Dilencilik, yardıma muhtaç olduğunu iddia ederek başka insanlardan yiyecek veya para isteme. Geçimini bu şekilde sağlayan kişiye dilenci denir. Dilencilik dünyanın en eski mesleklerinden biridir.
bir ekmek parasını, damlaya damlaya göl oluru geçip; kat kat apartmanların, yazlıkların, son model arabaların sahibi olmayı başarmış sözüm ona yardıma muhtaç insanların zırvaladıkları.

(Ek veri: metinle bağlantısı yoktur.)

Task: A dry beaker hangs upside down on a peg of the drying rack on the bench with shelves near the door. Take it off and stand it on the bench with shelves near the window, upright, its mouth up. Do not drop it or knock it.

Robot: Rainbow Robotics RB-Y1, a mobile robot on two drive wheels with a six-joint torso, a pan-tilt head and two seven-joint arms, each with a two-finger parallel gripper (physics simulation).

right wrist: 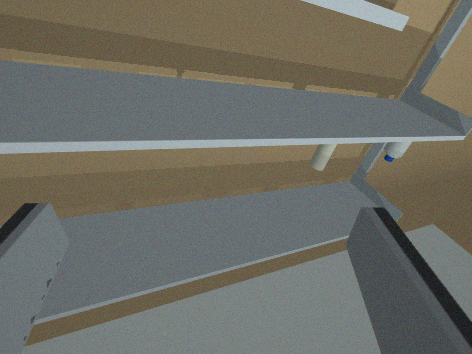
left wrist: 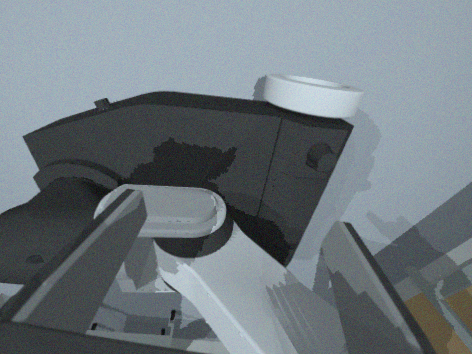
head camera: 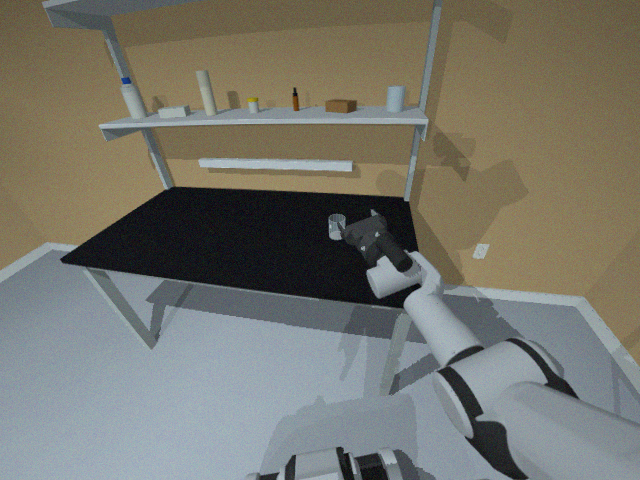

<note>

75 yaşlarında, beli bihayli kambur kadının, ağlak ses tonuyla '' açım yavrum! '' demesi insanın gerçekten içini sızlatıyor. ama o kadını her zaman aynı yerde görüp, aynı ses tonuyla '' açım yavrum!! '' demesini duymak gerçekten sinir bozucu. topladığı paralarla gıda zincirleri kurulur.

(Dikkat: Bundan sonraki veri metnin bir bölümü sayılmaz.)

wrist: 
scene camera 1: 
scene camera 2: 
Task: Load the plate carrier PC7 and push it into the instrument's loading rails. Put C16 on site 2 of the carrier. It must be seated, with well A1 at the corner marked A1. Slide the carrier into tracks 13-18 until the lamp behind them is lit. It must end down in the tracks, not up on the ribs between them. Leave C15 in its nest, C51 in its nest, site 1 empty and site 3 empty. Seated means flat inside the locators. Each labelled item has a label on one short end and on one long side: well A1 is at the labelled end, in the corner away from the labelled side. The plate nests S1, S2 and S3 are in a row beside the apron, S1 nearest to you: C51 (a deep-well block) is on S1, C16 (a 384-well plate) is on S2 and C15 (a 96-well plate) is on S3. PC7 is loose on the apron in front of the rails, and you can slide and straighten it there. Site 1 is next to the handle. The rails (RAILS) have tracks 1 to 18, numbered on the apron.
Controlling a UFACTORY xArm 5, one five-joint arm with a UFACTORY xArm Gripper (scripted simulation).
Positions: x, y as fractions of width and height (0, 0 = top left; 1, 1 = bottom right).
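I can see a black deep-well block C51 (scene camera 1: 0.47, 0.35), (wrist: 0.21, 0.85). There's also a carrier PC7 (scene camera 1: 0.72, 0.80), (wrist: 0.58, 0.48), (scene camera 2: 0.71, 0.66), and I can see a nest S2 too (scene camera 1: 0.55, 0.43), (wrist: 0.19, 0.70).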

'' Allah rızası için, bi ekmek parası, dilenci değilim çocuğum çok aç, hasta bebeğim için...'' gibi söylemleri anlarımda Mecidiyeköy'ün ortasında 28 yaşında sapasağlam herifin '' abi b.kunu yiyim 25 kuruş verir misin ? '' demesine katlanamadım.
- abla bi ekmek parası, Allah rızası için be..
+ valla sende varsa bize ver kardeş, öğretmenlerin durumu belli?
- abovv senin durum benden de kötü. dur cebimde bikaç kuruş olcaktı.
ha katlanamadıklarımdan birisi de şu; " allah sevdiğine kavuştursun. "
kendilerini aşmışları da vardır. örneğin; adana da takım elbiseli, güneş gözlüklerini takmış bir dilenci sizi çağırıp "yeğnim çaktırmadan 1 lira versene" diyebilir.*
- abi iki liran var mı
- o tavuğu versene (yemek yerken elini menüme soktu)
- abi kahve ver (elimde boş kahve bardağı)
- abi bi lira var mı?
- abi bozuk var mı?
Bugün bizzat hepsine şahit oldum. Artık o klasikleşmiş "abi bi ekmek parası" söylemi tarihe karıştı diyebiliriz.